◆ AIM OF THE TASK ◆
The entries must be set down again word for word; no pictures belong in the copy.

[Opening GIVEN DATA section]

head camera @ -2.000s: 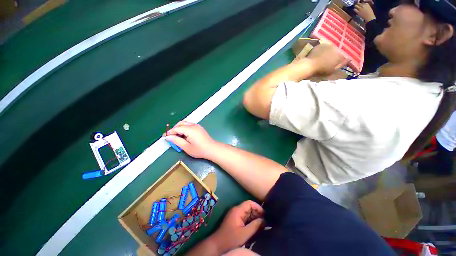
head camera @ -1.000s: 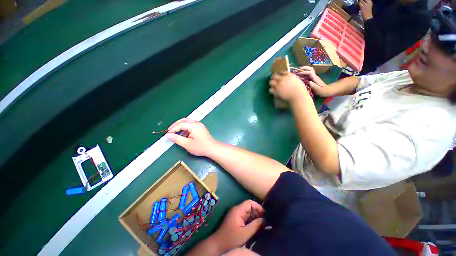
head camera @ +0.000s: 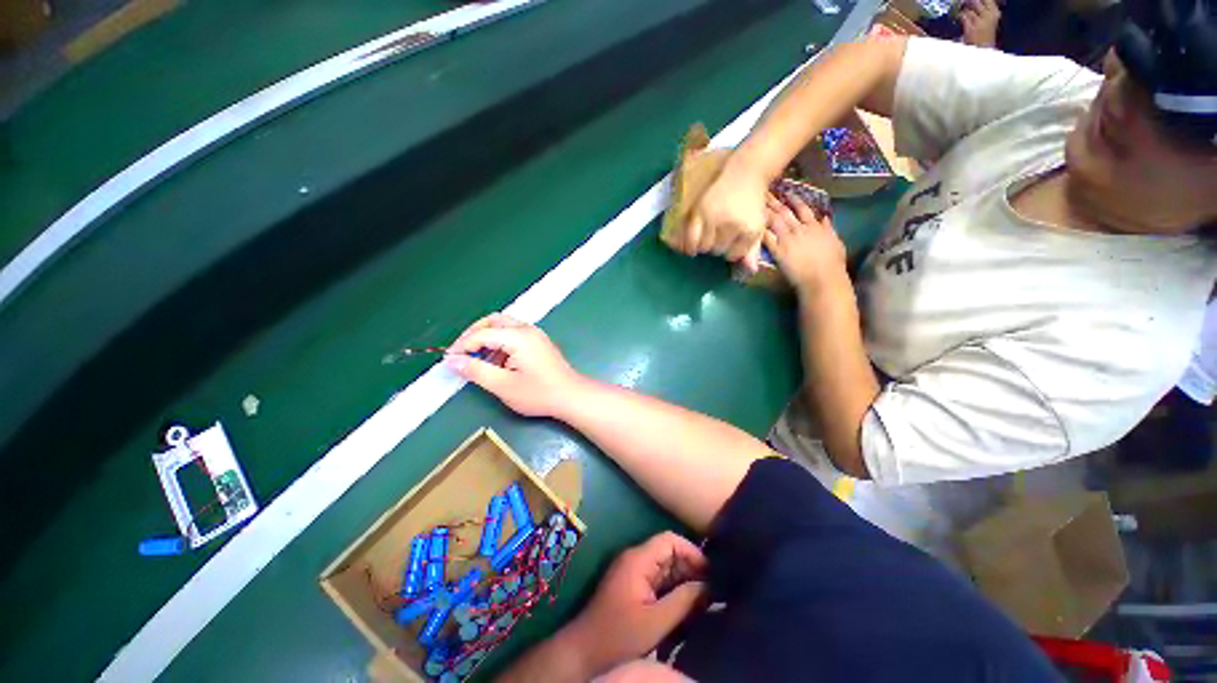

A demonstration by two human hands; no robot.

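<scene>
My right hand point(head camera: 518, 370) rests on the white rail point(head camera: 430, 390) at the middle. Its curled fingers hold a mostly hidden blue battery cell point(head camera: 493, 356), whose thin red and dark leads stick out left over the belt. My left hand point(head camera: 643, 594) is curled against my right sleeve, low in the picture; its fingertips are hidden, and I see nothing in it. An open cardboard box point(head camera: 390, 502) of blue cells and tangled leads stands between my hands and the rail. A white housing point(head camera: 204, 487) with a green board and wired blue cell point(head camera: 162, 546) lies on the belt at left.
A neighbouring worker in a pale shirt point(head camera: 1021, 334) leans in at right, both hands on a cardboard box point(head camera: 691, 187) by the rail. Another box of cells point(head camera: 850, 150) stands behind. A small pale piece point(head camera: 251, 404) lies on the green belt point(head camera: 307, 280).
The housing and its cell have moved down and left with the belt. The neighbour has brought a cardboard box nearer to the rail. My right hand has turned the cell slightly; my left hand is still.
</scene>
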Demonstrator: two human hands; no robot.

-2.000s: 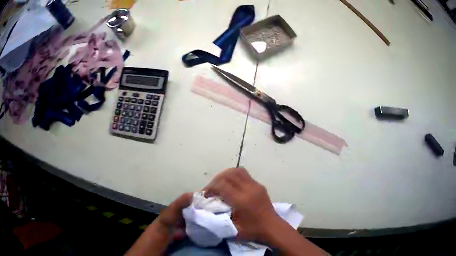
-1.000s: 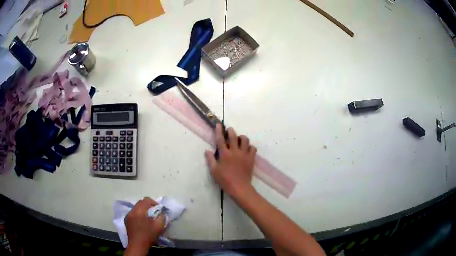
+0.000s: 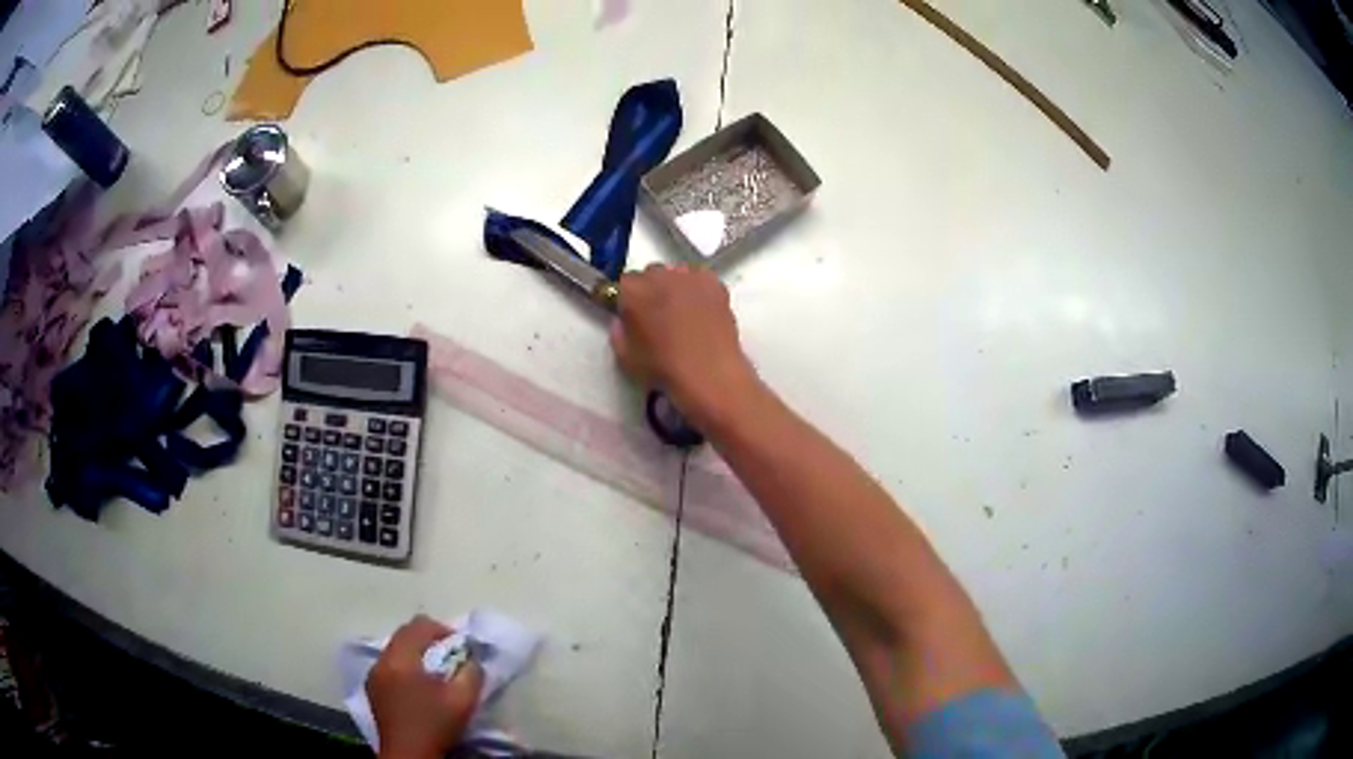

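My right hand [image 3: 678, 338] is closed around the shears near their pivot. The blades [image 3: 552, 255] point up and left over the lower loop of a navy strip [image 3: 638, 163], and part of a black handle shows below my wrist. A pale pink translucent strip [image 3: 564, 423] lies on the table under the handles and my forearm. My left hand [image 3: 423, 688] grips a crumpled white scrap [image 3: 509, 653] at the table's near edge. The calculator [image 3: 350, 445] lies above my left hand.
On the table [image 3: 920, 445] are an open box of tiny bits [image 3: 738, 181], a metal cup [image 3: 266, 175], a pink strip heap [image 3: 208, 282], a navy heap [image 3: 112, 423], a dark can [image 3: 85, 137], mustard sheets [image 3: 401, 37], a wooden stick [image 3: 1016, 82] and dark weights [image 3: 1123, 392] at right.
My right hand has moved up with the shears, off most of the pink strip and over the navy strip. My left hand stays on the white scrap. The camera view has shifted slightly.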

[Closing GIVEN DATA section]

◆ ANSWER FOR THE TASK ◆
head camera @ -2.000s: 
head camera @ -1.000s: 
head camera @ +0.000s: 

A demonstration by two human hands; no robot.

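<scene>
My right hand point(head camera: 518, 370) rests on the white rail point(head camera: 430, 390) at the middle. Its curled fingers hold a mostly hidden blue battery cell point(head camera: 493, 356), whose thin red and dark leads stick out left over the belt. My left hand point(head camera: 643, 594) is curled against my right sleeve, low in the picture; its fingertips are hidden, and I see nothing in it. An open cardboard box point(head camera: 390, 502) of blue cells and tangled leads stands between my hands and the rail. A white housing point(head camera: 204, 487) with a green board and wired blue cell point(head camera: 162, 546) lies on the belt at left.
A neighbouring worker in a pale shirt point(head camera: 1021, 334) leans in at right, both hands on a cardboard box point(head camera: 691, 187) by the rail. Another box of cells point(head camera: 850, 150) stands behind. A small pale piece point(head camera: 251, 404) lies on the green belt point(head camera: 307, 280).
The housing and its cell have moved down and left with the belt. The neighbour has brought a cardboard box nearer to the rail. My right hand has turned the cell slightly; my left hand is still.
</scene>
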Demonstrator: two human hands; no robot.

-2.000s: 
-1.000s: 
+0.000s: 

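My right hand [image 3: 678, 338] is closed around the shears near their pivot. The blades [image 3: 552, 255] point up and left over the lower loop of a navy strip [image 3: 638, 163], and part of a black handle shows below my wrist. A pale pink translucent strip [image 3: 564, 423] lies on the table under the handles and my forearm. My left hand [image 3: 423, 688] grips a crumpled white scrap [image 3: 509, 653] at the table's near edge. The calculator [image 3: 350, 445] lies above my left hand.
On the table [image 3: 920, 445] are an open box of tiny bits [image 3: 738, 181], a metal cup [image 3: 266, 175], a pink strip heap [image 3: 208, 282], a navy heap [image 3: 112, 423], a dark can [image 3: 85, 137], mustard sheets [image 3: 401, 37], a wooden stick [image 3: 1016, 82] and dark weights [image 3: 1123, 392] at right.
My right hand has moved up with the shears, off most of the pink strip and over the navy strip. My left hand stays on the white scrap. The camera view has shifted slightly.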

This answer requires nothing else.